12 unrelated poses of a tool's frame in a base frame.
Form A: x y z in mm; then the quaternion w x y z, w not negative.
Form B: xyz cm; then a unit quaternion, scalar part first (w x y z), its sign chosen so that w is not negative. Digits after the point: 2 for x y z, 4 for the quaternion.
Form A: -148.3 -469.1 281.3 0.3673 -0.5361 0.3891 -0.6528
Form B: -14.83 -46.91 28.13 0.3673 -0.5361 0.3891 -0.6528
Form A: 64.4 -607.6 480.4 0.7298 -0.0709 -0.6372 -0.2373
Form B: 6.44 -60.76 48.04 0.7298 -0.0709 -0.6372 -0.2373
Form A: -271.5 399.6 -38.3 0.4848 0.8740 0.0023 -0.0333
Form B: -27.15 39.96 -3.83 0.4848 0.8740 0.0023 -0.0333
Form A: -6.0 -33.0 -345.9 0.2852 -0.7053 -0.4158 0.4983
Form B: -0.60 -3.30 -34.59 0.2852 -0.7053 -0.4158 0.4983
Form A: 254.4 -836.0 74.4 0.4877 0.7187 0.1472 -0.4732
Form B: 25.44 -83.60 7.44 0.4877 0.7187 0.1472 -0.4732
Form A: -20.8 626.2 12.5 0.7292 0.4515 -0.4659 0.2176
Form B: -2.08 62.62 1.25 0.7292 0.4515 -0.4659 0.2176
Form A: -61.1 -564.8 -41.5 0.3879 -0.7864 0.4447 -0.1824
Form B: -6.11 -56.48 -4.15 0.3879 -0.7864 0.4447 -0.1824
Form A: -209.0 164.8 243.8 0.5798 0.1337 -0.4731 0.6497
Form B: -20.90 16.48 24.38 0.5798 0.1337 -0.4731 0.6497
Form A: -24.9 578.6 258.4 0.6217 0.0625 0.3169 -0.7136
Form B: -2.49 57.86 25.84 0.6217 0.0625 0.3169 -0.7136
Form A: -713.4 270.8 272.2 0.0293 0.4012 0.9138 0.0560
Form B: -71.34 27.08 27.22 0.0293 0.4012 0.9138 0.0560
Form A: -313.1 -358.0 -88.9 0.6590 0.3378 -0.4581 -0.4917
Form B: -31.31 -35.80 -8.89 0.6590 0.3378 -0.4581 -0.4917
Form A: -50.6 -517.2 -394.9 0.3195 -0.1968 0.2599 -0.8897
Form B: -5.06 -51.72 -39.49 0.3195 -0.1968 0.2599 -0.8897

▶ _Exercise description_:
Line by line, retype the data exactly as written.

▶ _Answer box_:
12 unrelated poses of a tool's frame in a base frame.
Form A: x y z in mm; then the quaternion w x y z, w not negative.
Form B: xyz cm; then a unit quaternion, scalar part first (w x y z), its sign chosen so that w is not negative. Digits after the point: 2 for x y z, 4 for the quaternion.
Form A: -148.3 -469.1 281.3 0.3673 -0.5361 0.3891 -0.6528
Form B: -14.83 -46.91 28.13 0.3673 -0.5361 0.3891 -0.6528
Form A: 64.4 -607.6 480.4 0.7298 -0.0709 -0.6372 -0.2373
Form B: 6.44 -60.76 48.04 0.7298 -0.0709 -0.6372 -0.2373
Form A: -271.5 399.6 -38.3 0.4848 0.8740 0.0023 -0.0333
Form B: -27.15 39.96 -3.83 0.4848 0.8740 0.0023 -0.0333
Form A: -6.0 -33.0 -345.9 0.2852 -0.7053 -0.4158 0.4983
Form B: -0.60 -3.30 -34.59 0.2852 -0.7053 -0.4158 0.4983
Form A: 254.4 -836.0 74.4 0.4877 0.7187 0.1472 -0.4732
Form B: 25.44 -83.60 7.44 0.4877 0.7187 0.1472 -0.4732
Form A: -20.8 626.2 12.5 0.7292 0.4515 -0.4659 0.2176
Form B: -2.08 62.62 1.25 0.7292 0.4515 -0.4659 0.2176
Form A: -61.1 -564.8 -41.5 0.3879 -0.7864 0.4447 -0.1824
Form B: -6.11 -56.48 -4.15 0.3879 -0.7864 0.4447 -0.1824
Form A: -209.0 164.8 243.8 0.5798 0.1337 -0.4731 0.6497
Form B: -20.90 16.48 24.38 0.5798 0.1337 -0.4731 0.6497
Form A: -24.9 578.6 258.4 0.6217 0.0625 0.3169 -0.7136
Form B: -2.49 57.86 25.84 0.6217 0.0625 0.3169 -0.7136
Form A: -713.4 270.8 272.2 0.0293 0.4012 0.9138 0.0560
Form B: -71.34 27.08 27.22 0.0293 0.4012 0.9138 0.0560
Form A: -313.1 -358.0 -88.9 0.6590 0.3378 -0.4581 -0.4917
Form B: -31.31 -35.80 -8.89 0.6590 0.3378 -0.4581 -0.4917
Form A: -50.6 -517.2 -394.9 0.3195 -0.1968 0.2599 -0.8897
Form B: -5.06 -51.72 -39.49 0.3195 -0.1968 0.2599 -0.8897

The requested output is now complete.